Question

1. shawn charges $15 for each lawn he mows. is this a proportional relationship? if so, determine the constant of proportionality.
2. given the table, determine whether the amount of money earned is proportional to the number of hours worked. if so, calculate the constant of proportionality and explain what it means in this situation.

time worked (hours) 0.5 4 5.5 10
money earned (dollars) 3.25 26 35.75 65

Explanation:

Step1: Recall the definition of proportionality

Two variables are proportional if the ratio of their values is constant. Let $x$ be the time worked and $y$ be the money earned. We need to check if $\frac{y}{x}$ is the same for all pairs of values.

Step2: Calculate the ratios for each pair

For the first pair: $x = 0.5$, $y=3.25$, then $\frac{y}{x}=\frac{3.25}{0.5}=6.5$.
For the second pair: $x = 4$, $y = 26$, then $\frac{y}{x}=\frac{26}{4}=6.5$.
For the third pair: $x = 5.5$, $y=35.75$, then $\frac{y}{x}=\frac{35.75}{5.5}=6.5$.
For the fourth pair: $x = 10$, $y = 65$, then $\frac{y}{x}=\frac{65}{10}=6.5$.

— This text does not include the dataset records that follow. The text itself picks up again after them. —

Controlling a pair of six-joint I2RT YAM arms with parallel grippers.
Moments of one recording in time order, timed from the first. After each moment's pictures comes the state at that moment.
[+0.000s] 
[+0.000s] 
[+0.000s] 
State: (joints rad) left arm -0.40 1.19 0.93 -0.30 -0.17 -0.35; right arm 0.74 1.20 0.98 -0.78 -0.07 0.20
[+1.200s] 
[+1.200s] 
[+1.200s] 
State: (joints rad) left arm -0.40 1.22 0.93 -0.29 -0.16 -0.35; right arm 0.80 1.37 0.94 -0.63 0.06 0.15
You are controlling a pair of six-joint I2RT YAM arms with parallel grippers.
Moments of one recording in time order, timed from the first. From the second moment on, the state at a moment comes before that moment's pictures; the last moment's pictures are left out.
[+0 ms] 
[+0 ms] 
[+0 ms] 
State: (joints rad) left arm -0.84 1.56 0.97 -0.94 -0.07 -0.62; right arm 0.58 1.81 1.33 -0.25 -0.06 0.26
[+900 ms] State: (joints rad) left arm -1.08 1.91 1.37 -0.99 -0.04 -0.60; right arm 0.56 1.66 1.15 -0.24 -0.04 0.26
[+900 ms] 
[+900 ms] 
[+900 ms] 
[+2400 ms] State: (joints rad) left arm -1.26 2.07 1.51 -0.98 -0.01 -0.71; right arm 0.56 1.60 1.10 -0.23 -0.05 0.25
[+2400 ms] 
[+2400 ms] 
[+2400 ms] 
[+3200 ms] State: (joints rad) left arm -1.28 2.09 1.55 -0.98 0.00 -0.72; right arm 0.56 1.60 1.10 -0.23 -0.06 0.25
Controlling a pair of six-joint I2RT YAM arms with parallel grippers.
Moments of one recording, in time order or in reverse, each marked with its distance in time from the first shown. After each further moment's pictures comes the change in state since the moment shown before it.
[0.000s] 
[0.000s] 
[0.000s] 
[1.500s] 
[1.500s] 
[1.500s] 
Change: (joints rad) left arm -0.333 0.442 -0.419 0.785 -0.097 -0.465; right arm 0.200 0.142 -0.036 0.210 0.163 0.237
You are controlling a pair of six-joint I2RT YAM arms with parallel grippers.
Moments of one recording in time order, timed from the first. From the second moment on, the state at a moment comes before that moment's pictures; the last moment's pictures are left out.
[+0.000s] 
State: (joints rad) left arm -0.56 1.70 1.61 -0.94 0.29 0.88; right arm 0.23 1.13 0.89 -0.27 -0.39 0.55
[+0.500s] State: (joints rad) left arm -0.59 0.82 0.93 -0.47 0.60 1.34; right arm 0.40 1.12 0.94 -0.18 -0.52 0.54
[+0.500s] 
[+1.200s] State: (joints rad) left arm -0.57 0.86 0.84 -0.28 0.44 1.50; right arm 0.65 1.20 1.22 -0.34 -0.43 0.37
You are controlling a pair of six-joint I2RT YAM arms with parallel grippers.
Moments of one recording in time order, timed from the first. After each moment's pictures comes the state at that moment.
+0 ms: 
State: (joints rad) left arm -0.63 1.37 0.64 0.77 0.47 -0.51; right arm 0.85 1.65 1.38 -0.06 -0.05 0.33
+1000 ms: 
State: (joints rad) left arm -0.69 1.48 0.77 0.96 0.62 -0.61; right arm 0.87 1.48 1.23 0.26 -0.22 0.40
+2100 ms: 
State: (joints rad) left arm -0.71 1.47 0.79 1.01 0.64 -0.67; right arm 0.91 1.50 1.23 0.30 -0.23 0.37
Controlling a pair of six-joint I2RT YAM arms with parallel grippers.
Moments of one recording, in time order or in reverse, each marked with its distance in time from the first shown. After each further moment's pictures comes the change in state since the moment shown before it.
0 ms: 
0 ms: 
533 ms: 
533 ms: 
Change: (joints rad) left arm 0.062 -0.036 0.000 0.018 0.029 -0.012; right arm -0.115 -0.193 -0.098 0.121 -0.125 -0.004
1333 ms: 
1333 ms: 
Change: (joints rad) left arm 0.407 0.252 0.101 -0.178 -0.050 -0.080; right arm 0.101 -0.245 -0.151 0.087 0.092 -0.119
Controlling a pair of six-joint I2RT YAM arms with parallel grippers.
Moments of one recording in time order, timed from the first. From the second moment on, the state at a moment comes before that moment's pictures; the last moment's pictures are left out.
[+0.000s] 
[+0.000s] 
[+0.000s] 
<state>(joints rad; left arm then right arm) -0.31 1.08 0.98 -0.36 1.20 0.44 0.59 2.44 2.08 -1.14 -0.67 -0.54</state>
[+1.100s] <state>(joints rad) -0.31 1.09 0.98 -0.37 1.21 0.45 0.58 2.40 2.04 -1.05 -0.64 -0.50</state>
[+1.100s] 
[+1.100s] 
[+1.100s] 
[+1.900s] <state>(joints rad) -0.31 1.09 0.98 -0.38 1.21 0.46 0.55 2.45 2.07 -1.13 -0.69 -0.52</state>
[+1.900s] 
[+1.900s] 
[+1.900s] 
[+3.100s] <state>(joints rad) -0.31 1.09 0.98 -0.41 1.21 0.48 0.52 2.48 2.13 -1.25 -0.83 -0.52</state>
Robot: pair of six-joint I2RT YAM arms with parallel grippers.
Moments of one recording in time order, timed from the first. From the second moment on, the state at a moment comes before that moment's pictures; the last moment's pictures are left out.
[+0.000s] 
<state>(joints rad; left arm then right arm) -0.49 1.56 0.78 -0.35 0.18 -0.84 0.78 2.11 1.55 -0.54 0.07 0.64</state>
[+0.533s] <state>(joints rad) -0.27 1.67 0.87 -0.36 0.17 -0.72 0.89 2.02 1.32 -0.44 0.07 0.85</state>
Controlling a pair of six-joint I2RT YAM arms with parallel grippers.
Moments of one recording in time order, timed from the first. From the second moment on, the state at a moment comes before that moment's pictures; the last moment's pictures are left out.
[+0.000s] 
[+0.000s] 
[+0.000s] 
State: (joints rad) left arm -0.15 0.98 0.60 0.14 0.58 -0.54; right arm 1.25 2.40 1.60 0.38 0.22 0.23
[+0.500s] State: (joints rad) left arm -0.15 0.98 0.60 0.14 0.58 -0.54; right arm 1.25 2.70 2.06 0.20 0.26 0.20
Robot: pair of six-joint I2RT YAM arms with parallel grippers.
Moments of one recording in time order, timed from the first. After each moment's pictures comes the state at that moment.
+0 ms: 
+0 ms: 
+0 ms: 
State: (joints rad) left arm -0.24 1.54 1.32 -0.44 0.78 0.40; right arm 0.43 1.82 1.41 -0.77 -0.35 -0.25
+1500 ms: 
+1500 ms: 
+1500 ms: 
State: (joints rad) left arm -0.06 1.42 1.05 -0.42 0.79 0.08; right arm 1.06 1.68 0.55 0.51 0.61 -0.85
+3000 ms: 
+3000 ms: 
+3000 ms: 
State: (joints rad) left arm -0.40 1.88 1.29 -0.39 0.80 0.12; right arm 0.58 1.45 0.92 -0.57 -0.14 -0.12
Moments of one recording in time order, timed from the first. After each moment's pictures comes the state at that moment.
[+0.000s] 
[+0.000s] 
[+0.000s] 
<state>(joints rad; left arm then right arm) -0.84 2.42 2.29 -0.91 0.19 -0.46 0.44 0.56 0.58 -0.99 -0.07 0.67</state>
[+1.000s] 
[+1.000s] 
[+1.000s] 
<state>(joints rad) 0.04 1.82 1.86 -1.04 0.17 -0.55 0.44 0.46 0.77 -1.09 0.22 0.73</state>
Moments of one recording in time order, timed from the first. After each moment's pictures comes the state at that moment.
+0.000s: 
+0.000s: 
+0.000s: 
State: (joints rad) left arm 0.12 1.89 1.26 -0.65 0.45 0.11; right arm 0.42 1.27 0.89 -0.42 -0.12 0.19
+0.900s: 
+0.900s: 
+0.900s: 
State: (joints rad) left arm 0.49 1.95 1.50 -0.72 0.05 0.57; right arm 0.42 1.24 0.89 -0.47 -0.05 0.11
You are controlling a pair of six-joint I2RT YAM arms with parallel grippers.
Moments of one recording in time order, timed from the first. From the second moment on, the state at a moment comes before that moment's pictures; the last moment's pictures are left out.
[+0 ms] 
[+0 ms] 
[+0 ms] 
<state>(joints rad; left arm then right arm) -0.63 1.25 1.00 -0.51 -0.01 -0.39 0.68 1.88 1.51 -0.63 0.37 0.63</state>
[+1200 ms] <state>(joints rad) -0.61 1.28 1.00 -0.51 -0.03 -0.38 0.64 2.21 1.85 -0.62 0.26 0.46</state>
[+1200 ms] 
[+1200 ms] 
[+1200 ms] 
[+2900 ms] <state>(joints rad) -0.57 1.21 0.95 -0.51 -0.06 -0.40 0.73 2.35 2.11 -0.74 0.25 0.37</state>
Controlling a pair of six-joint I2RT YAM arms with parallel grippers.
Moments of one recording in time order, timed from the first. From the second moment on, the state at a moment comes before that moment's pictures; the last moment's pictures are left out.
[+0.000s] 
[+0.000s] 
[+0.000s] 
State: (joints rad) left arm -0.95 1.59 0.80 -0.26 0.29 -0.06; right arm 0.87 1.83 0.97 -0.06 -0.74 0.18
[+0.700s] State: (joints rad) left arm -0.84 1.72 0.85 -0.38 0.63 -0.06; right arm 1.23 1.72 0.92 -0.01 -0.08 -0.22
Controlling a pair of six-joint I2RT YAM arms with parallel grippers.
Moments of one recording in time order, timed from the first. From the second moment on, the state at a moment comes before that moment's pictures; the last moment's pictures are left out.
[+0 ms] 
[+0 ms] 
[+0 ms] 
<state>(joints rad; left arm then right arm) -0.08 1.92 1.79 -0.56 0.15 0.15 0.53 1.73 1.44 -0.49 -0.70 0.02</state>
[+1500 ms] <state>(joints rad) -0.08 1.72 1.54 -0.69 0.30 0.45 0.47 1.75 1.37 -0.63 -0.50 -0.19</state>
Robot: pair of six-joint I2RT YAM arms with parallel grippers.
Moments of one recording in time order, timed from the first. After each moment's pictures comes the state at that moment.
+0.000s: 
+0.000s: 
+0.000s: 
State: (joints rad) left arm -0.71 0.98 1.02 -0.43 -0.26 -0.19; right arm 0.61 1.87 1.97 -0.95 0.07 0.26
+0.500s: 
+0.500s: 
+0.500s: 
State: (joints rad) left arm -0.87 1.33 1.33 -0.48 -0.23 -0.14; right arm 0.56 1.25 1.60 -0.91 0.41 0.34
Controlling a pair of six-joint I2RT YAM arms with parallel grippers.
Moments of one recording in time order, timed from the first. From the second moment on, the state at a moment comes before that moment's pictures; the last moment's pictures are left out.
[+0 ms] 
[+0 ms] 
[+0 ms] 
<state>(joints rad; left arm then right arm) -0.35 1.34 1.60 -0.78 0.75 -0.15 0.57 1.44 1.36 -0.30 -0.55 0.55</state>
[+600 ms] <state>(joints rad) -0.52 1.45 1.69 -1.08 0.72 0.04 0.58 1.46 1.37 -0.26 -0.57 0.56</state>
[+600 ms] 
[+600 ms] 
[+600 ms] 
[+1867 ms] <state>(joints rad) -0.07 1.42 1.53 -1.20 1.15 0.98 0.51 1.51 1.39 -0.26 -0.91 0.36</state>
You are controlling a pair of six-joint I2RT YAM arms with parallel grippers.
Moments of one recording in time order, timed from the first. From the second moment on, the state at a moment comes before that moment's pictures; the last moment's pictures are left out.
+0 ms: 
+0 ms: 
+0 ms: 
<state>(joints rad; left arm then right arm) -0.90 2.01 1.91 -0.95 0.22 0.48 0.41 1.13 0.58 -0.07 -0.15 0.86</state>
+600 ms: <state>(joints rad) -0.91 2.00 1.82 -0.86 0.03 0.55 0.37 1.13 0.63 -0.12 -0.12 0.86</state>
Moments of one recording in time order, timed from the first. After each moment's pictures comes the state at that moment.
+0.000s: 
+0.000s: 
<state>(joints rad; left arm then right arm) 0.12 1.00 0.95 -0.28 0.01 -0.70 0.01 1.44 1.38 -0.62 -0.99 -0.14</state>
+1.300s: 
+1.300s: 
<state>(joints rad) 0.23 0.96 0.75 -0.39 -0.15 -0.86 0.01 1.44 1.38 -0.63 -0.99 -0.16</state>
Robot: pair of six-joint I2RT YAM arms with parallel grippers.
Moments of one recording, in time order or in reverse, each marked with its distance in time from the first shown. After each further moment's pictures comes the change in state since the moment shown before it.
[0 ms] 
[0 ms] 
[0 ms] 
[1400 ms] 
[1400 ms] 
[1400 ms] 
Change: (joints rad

Step3: Determine if it's proportional

Since the ratio $\frac{y}{x}=6.5$ for all pairs of time - worked and money - earned values, the amount of money earned is proportional to the number of hours worked. The constant of proportionality is $6.5$. This means that for every 1 - hour increase in the time worked, the money earned increases by $6.5$ dollars.

Answer:

Yes, the amount of money earned is proportional to the number of hours worked. The constant of proportionality is $6.5$. It means that for each hour of work, $6.5$ dollars are earned.